§ Work task: Gather all lines in the entries that include the word "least".

§ Dataset records:
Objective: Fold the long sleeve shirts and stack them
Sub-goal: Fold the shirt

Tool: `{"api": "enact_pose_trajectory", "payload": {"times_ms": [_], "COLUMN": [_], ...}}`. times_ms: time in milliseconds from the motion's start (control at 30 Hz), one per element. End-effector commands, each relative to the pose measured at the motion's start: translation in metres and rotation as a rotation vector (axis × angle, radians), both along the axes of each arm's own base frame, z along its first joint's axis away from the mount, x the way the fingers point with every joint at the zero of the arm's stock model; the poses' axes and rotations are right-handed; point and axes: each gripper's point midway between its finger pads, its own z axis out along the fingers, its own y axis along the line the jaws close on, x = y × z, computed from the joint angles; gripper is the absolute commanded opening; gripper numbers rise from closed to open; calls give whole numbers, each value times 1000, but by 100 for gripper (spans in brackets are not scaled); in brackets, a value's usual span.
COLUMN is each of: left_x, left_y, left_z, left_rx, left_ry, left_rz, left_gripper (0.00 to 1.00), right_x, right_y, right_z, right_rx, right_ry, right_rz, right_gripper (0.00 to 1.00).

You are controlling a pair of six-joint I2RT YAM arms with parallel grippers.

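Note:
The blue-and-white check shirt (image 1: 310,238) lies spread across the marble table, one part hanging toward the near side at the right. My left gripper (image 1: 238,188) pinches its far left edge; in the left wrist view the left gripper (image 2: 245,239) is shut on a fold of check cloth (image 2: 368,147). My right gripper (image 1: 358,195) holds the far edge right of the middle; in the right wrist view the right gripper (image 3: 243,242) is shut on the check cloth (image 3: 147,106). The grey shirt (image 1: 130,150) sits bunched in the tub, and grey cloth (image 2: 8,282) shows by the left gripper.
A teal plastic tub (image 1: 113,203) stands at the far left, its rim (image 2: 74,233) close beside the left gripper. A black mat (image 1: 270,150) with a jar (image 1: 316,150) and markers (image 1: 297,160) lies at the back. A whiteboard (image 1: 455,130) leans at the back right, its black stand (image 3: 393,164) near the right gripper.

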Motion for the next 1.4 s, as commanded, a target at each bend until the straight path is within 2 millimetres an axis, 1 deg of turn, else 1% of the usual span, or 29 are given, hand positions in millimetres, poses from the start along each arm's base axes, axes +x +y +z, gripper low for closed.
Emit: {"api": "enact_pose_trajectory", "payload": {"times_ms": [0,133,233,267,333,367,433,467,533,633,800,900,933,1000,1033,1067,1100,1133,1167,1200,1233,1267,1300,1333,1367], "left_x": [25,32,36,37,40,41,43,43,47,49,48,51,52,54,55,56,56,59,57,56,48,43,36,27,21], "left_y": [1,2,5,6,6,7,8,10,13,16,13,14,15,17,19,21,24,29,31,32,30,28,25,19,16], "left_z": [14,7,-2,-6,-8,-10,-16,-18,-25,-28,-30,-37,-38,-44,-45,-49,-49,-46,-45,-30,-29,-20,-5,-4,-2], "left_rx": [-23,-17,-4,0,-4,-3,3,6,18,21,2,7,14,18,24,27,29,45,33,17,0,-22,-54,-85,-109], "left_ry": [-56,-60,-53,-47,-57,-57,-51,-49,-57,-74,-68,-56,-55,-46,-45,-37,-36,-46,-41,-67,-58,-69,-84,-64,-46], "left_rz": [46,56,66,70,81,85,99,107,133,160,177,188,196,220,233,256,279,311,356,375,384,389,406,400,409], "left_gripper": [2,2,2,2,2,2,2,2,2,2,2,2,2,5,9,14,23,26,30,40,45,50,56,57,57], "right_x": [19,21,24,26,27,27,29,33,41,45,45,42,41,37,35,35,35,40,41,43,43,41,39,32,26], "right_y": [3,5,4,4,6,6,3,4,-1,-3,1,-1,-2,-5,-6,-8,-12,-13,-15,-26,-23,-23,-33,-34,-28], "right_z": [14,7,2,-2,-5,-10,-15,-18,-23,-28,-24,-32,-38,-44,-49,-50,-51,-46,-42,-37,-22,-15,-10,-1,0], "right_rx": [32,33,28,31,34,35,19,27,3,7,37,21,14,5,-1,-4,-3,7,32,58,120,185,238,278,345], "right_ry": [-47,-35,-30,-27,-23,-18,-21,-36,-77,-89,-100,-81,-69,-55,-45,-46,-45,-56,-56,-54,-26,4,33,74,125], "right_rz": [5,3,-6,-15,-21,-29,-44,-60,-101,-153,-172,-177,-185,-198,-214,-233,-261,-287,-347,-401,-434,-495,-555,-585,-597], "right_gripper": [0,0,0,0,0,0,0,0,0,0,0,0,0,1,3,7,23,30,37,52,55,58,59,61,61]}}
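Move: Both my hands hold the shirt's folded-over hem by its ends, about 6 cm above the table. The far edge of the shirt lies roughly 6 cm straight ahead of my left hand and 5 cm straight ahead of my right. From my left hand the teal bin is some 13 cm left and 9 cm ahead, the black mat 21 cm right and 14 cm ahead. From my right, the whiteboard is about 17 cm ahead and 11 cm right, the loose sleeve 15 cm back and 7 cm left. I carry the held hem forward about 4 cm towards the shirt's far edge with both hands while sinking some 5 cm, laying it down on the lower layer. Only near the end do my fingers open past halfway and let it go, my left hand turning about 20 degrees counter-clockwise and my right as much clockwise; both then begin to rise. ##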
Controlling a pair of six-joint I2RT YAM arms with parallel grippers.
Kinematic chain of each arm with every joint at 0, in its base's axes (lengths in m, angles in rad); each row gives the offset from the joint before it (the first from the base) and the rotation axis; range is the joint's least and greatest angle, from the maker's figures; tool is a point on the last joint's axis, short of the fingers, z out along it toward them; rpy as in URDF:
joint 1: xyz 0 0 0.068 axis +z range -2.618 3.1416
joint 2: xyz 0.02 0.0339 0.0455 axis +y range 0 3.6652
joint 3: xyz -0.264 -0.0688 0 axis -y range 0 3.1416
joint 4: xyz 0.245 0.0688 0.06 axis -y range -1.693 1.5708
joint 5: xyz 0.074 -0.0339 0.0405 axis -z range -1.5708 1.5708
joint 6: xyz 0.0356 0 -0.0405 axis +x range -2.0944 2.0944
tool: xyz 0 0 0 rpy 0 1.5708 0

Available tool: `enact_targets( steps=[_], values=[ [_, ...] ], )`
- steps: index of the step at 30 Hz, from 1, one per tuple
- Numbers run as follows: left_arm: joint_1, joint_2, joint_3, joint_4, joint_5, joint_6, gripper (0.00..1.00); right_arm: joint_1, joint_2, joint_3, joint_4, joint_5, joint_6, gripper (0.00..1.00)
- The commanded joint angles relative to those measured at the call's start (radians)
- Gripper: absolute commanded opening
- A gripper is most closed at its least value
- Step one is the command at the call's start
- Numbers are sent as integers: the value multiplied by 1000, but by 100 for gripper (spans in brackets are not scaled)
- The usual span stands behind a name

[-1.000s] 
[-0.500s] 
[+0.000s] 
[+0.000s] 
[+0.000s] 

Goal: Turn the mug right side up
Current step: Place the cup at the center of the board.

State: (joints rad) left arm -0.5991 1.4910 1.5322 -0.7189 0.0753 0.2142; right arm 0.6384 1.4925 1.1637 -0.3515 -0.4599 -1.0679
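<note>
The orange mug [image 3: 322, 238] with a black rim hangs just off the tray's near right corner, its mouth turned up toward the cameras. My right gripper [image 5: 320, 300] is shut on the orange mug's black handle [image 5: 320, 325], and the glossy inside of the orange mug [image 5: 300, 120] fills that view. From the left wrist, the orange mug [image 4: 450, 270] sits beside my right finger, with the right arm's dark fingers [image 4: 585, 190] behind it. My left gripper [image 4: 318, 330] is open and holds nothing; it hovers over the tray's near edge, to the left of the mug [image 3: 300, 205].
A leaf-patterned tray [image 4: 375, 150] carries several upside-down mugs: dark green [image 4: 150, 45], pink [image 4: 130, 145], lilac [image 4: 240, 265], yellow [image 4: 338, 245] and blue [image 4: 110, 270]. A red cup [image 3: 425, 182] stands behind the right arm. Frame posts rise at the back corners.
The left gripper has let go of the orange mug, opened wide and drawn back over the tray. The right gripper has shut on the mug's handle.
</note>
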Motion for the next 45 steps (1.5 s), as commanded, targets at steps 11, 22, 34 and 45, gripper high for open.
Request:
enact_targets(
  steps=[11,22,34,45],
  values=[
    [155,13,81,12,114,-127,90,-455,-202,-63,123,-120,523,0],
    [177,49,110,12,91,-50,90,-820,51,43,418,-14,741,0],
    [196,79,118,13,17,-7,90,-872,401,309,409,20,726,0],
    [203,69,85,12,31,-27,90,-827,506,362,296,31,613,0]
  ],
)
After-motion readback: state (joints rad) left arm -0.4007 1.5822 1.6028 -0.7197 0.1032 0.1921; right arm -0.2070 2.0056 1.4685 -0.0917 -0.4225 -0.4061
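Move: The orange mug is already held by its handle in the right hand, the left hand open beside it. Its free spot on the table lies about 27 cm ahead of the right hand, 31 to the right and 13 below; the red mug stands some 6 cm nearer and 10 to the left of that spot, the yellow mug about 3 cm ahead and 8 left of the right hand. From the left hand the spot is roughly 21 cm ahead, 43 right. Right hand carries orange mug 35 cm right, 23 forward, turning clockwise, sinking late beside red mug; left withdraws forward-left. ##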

§ Solution for this task:
Kinematic chain of each arm with every joint at 0, in its base's axes (lengths in m, angles in rad); each row gives the offset from the joint before it (the first from the base) and the rotation axis; range is the joint's least and greatest angle, from the maker's figures; tool is a point on the last joint's axis, short of the fingers, z out along it toward them; rpy as in URDF:
- A gripper is most closed at its least value

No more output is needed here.